Safety: Use volatile for hardware pointers to prevent compiler optimization from removing necessary hardware reads.

Interrupts and the NVIC

FeaturePollingInterrupts
CPU Load100% (Busy-wait)~0% (Sleeps/Works)
ResponsivenessDelayedInstant (Hardware trigger)

NVIC (Nested Vectored Interrupt Controller)

  • Nested: Priority-based pre-emption.
  • Vectored: Uses a lookup table for ISR addresses.
  • Priority: Lower numbers equal higher priority (0 is highest).
  • Tail-chaining: CPU skips unstacking/restacking between back-to-back interrupts to save ~12 cycles.

Critical: You must clear the pending flag inside the ISR (e.g., EXTI_ClearITPendingBit). Forgetting this causes an infinite loop.

Hardware Timers and PWM

  • Prescaler (PSC): Divides the clock frequency. F_timer = F_clk / (PSC + 1).
  • Auto-Reload (ARR): Defines the period. ARR = desired_count - 1.
  • Capture Compare (CCR): Defines the PWM duty cycle. Duty% = CCR / (ARR + 1) × 100%.

The +1 Rule: Always subtract 1 when setting PSC and ARR because the counter includes zero.

Motor Control

  • H-Bridge: Controls direction. Forward (Q1+Q4), Reverse (Q3+Q2), Brake (Q2+Q4), Coast (All open).
  • Shoot-Through: If Q1 and Q2 are on simultaneously, it creates a short circuit. “Dead Time” delays prevent this.
  • Servo (PPM): Uses pulse width (time) to set position (1.5ms = 90°).
  • Stepper: Open-loop control; moves in discrete steps (e.g., 1.8°).
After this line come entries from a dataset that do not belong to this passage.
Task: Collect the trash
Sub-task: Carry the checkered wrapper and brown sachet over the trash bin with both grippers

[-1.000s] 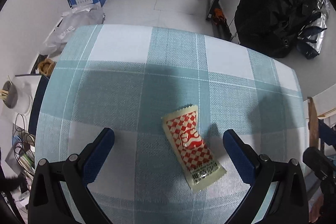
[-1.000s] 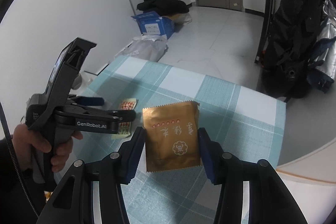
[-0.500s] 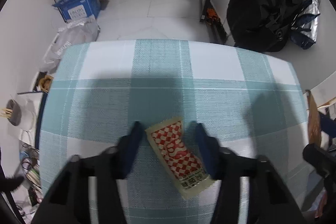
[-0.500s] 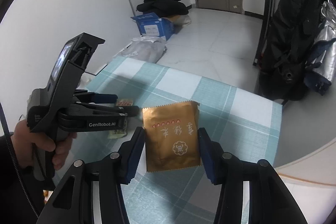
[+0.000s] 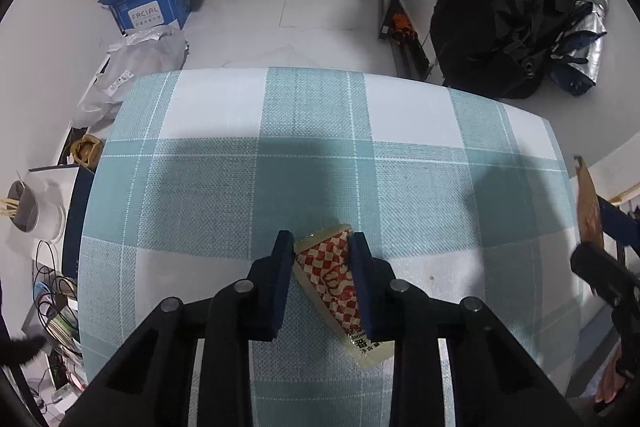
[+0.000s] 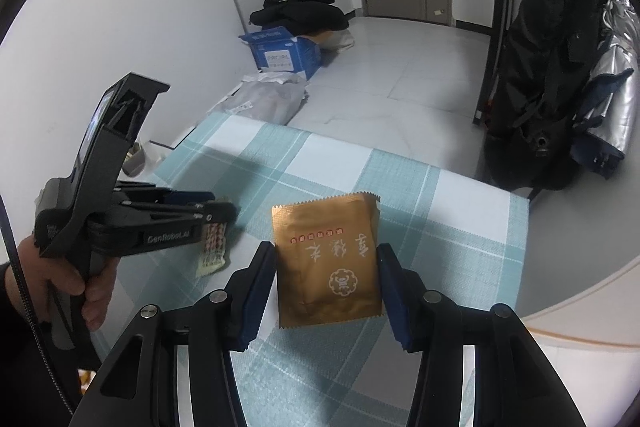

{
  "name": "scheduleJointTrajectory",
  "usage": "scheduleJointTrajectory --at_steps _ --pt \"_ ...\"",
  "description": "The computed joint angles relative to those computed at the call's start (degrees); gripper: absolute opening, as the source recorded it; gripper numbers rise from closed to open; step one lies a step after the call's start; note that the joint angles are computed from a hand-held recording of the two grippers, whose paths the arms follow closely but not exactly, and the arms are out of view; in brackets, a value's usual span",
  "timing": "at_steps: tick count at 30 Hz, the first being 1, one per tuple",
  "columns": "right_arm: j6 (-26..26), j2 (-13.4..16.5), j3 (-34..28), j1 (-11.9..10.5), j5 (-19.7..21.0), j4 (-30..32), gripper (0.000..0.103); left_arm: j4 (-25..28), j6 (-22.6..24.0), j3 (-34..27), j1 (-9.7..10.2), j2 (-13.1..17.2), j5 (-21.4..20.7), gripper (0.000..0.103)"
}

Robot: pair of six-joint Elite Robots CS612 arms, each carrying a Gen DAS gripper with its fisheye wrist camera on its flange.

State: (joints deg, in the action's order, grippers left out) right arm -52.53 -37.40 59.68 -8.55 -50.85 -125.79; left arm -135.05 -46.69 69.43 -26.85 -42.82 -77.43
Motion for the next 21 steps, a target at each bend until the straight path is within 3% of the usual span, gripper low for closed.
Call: scheduleJointTrajectory --at_steps 11,16,21 --pt "6.7 0.85 -1.43 0.6 -1.87 -2.49 0.05 -4.28 1.23 3.54 -0.41 -2.24 2.51 0.021" --pt "8.82 0.26 -0.73 0.98 -0.91 -3.46 0.05 -6.65 0.84 5.71 -0.56 -3.57 3.59 0.021" --pt "12.84 -0.17 -0.87 1.3 1.0 -0.51 0.05 -9.78 2.32 7.89 -0.75 -4.84 3.98 0.021"
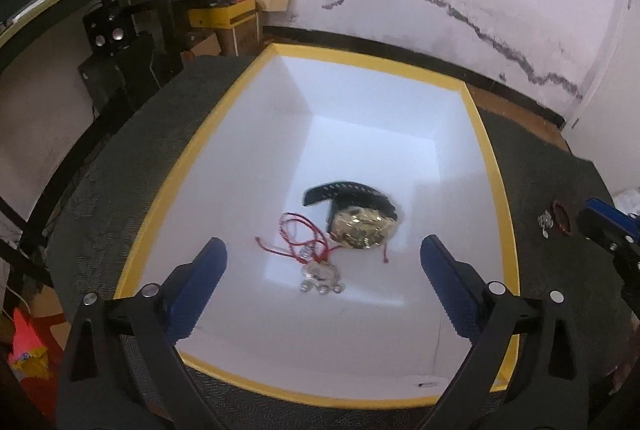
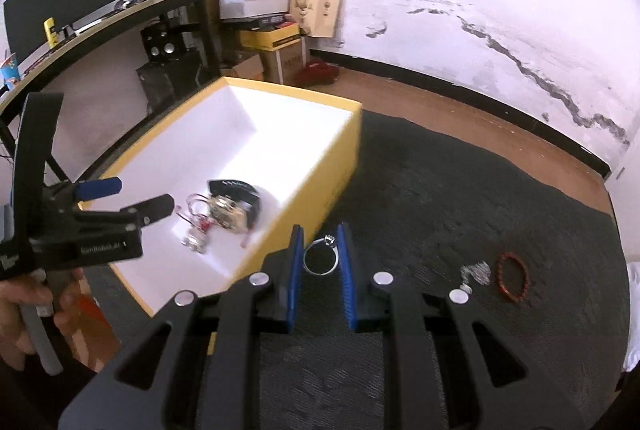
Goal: Organize jewelry
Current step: 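Lower the silver ring into the yellow box and open the right tool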
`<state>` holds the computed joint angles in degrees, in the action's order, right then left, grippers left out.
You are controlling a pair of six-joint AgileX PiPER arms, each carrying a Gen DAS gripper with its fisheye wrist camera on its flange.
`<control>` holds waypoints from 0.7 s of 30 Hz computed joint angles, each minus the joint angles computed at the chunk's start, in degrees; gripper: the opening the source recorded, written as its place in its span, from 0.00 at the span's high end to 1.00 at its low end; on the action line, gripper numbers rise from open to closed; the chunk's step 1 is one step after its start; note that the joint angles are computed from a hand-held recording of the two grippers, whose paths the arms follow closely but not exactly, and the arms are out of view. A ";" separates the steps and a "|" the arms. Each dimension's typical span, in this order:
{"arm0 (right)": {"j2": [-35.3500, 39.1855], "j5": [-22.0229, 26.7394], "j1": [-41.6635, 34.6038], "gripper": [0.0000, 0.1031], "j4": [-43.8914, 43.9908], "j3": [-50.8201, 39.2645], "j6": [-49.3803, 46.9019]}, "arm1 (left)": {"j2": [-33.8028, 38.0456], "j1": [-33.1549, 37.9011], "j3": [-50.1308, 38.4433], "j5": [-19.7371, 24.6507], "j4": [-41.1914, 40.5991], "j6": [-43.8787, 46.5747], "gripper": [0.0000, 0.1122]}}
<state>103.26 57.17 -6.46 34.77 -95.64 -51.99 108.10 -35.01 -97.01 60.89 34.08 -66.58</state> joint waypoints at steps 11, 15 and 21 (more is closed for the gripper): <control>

Serial Communication Protocols

FeatureUARTI2CSPI
Wires2 (TX, RX)2 (SDA, SCL)4 (MOSI, MISO, SCK, CS)
ClockAsynchronousSynchronousSynchronous
AddressingNone7-bit SoftwareHardware (Chip Select)
DuplexFullHalfFull

UART Frame: Start Bit (Low), Data (LSB first), Optional Parity, Stop Bit (High). Note: GND must be shared between devices.

ADC, DMA, and Pipelining

  • ADC: Converts analog voltage to digital. Value = Vin / Vref × (2^n - 1). Warning: Vin > Vref can destroy the hardware.
  • DMA (Direct Memory Access): Copies data (e.g., ADC to RAM) without CPU involvement, freeing the CPU for other tasks.
  • Pipelining: Fetch-Decode-Execute-Writeback. Ideal throughput is 1 instruction per cycle. Branch mispredictions cause pipeline flushes.
  • Cache: L1 (fastest/smallest) → L2 → RAM (slowest/largest). Sequential access improves the “Cache Hit” rate.